Assistant Professor Jeff Hemsley explains what makes an event go “viral” on the Internet in this Faculty Minute video.

Chances are, most people can easy recognize the Gangnam Style and Charlie Bit My Finger videos, or the image of Grumpy Cat. Why is that? All three posts, and thousands of similar posts, have gone viral. Taking the Internet by storm.

School of Information Studies (iSchool) Assistant Professor Jeff Hemsley has dedicated his research to learning how information spreads and becomes viral on social media.

Hemsley’s interest in this area began while he was a graduate student at the Information School at the University of Washington (UW). A professor at UW was conducting their research on the topic of virality. Volunteering his time, Hemsley jumped at the chance to assist with the research. The study consisted of looking at ways in which political blogs and other outlets were linking to viral videos. The purpose was to figure out what types of things drive the viral process.

Since then, Hemsley has centered his research on social media and how information moves on those platforms. He looks at how people interact, the information they share and how it goes viral. He also examines differences, such as the one between a meme and a viral event. Some memes become viral and others don’t.

“When we share a link to a video or a news story and it spreads through social media, that’s viral,” explains Hemsley. “When people take a photograph and they doctor it and post their own version of it, that’s a meme. A meme could go viral and a lot of them do, but these are different things,” stated Hemsley.

In April, Syracuse University announced its partnership with Benefunder. The partnership provides 20 Syracuse faculty members with an opportunity to join the company’s funding platform. The platform allows donors to view and donate to researchers’ work.

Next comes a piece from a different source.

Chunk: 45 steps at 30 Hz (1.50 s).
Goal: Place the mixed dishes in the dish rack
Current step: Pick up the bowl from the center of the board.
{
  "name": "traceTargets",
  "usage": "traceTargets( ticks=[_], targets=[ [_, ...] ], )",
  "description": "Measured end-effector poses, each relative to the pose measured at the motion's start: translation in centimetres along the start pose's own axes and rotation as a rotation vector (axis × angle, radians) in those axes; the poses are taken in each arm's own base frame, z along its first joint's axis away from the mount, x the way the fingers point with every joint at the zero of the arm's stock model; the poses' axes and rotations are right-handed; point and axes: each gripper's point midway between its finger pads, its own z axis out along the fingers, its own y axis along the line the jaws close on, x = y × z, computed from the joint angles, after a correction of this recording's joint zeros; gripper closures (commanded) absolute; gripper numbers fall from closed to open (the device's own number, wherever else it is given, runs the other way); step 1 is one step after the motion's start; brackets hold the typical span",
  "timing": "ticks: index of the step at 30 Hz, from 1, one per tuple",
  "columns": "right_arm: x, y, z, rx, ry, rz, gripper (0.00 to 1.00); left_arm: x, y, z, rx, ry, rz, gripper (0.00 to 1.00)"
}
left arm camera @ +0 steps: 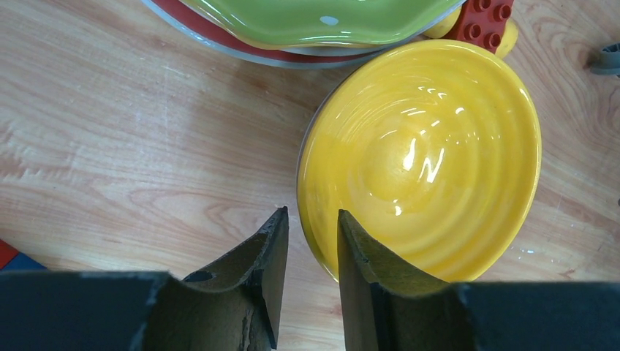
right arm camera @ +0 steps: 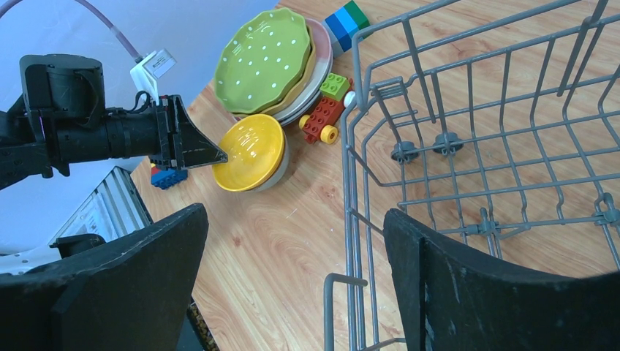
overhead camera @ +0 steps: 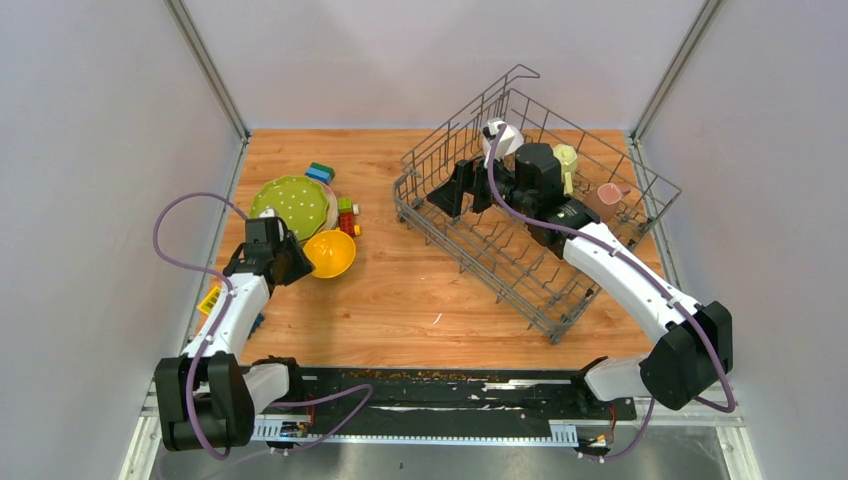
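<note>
A yellow bowl (overhead camera: 330,253) (left arm camera: 424,161) (right arm camera: 252,150) sits nested in a whitish bowl on the wooden table. Behind it is a plate stack topped by the lime-green dotted plate (overhead camera: 291,205) (right arm camera: 267,62). My left gripper (overhead camera: 303,262) (left arm camera: 312,216) is at the bowl's near rim. One finger is outside, the other over the bowl's inside, and a narrow gap still shows. My right gripper (overhead camera: 468,188) (right arm camera: 292,219) hangs wide open and empty over the left end of the grey wire dish rack (overhead camera: 560,320) (right arm camera: 348,219). A pink mug (overhead camera: 607,200) and a pale-green mug (overhead camera: 566,160) stand inside the rack.
Toy blocks lie round the plates: red and green ones (overhead camera: 346,215) (right arm camera: 325,121), a blue-green one (overhead camera: 320,172) (right arm camera: 347,22), and yellow-blue ones (overhead camera: 210,300) under the left arm. Grey walls close in both sides of the table.
</note>
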Motion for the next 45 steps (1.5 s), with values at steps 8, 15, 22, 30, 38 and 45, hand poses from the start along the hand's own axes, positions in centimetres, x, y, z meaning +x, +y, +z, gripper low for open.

With similar goals like popular crowdfunding sites Kickstarter and AngelList, Benefunder allows donors to fund research in areas they’re interested it. Founded in 2014, Benefunder has partnered with other institutions, such as the University of California, San Diego and Rutgers University. Unlike typical crowdfunding sites, Benefunder targets high level investors, with a minimum donation amount of $25,000.

At the start of the spring semester, Benefunder reached out to Hemsley expressing interest in his research.

Benefunder sent Hemsley a questionnaire regarding his research focus, and met with him to further discuss his studies. Using the information they collected, Benefunder compiled the material and created a profile on Hemsley for their website.

“Benefunder is like a dating site,” said Hemsley. “Here are people with money who want to invest in knowledge, and here are people who are producing knowledge, do we have a match?”

At the moment, Hemsley is working with an iSchool research team to examine Tweets and Facebook posts from the recent gubernatorial elections. He is also collecting data surrounding the upcoming presidential election. His role in the research is to examine how people are interacting with politicians across social media.

In terms of selecting in which direction his research should go next Hemsley said, “it’s a natural process. The more that you learn, the more questions you might have, and all of those questions are areas you could go into.”

Although future research topics are still uncertain, Hemsley hopes that Benefunder may be there to help bridge the financial gap.